- _WHAT THE EXERCISE ASKS_
Copy the listing exactly, leaving out every picture.

- _INFORMATION_
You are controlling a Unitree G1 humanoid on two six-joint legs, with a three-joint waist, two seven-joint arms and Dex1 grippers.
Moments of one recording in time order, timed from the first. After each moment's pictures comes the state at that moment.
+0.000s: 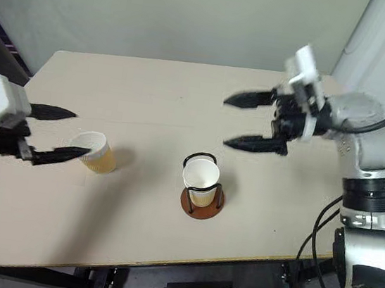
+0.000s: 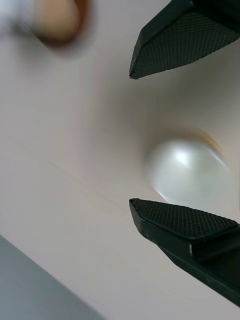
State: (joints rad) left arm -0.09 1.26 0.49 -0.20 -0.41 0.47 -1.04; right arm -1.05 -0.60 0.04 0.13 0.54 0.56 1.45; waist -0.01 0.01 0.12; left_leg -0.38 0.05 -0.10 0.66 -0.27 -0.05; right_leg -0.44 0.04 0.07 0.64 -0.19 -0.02
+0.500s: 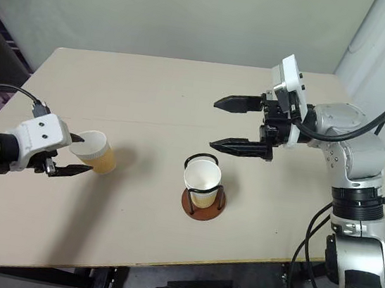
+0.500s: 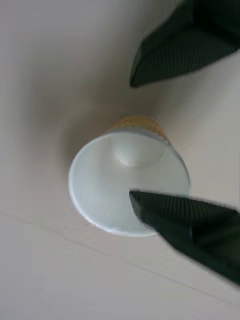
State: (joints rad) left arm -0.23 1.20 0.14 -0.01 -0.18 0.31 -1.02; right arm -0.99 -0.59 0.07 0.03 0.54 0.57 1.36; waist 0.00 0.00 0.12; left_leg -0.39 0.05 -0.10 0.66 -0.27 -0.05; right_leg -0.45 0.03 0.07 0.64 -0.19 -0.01
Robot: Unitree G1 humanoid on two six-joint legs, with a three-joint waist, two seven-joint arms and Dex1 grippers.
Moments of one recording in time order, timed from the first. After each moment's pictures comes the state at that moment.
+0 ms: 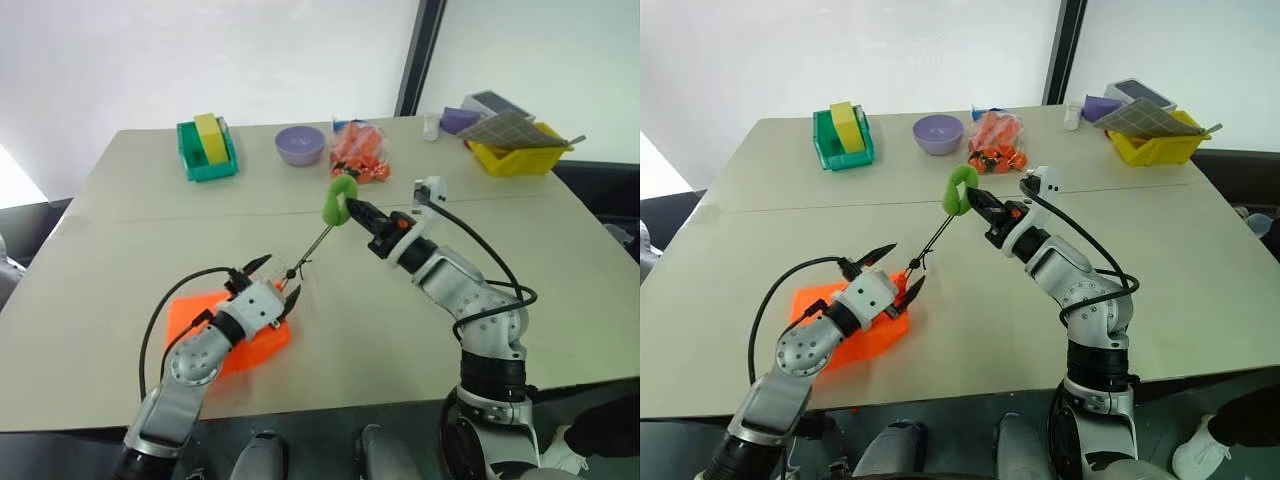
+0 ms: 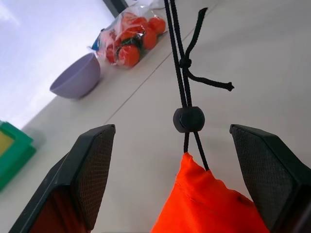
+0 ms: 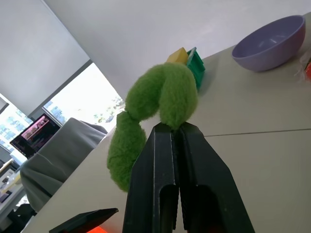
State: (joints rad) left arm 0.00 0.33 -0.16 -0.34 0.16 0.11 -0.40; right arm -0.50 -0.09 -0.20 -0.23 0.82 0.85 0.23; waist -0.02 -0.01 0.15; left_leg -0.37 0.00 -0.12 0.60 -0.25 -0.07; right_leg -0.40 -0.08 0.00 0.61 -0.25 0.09
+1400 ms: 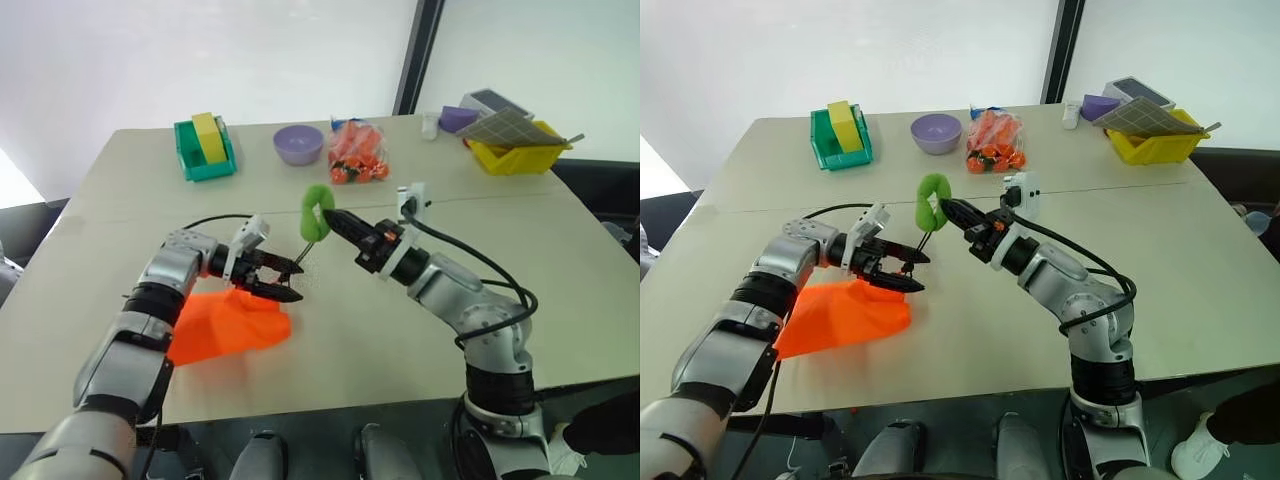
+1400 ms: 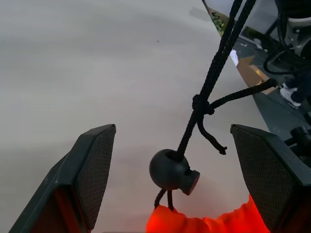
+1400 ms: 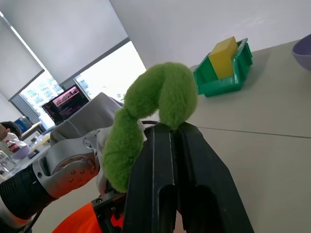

- _RESPONSE_
You are controlling a Unitree G1 humanoid on two six-joint legs, with a three-joint waist, two seven-joint arms and Dex1 grippers.
Moments of one recording in time order, timed from the first. After each moment's pictures comes the state at that moment.
+0.000s: 
+0.000s: 
State: (joints rad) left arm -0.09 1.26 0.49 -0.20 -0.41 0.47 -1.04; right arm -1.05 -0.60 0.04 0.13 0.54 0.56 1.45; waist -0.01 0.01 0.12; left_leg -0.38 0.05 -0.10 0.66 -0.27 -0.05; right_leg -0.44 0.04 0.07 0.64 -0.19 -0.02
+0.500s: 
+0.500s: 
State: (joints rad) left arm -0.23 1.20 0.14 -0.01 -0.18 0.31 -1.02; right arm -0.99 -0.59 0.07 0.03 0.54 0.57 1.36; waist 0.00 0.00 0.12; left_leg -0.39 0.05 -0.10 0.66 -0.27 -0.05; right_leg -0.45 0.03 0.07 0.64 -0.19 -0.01
Robot: Unitree G1 humanoid on two six-joint legs, with a three-joint waist, two seven-joint arms and Dex1 grippers.
Moments of one recording in time order, timed from the first. After each moment's pictures comes the state at that moment.
+0 ms: 
+0 ms: 
+0 ms: 
State: (joints rad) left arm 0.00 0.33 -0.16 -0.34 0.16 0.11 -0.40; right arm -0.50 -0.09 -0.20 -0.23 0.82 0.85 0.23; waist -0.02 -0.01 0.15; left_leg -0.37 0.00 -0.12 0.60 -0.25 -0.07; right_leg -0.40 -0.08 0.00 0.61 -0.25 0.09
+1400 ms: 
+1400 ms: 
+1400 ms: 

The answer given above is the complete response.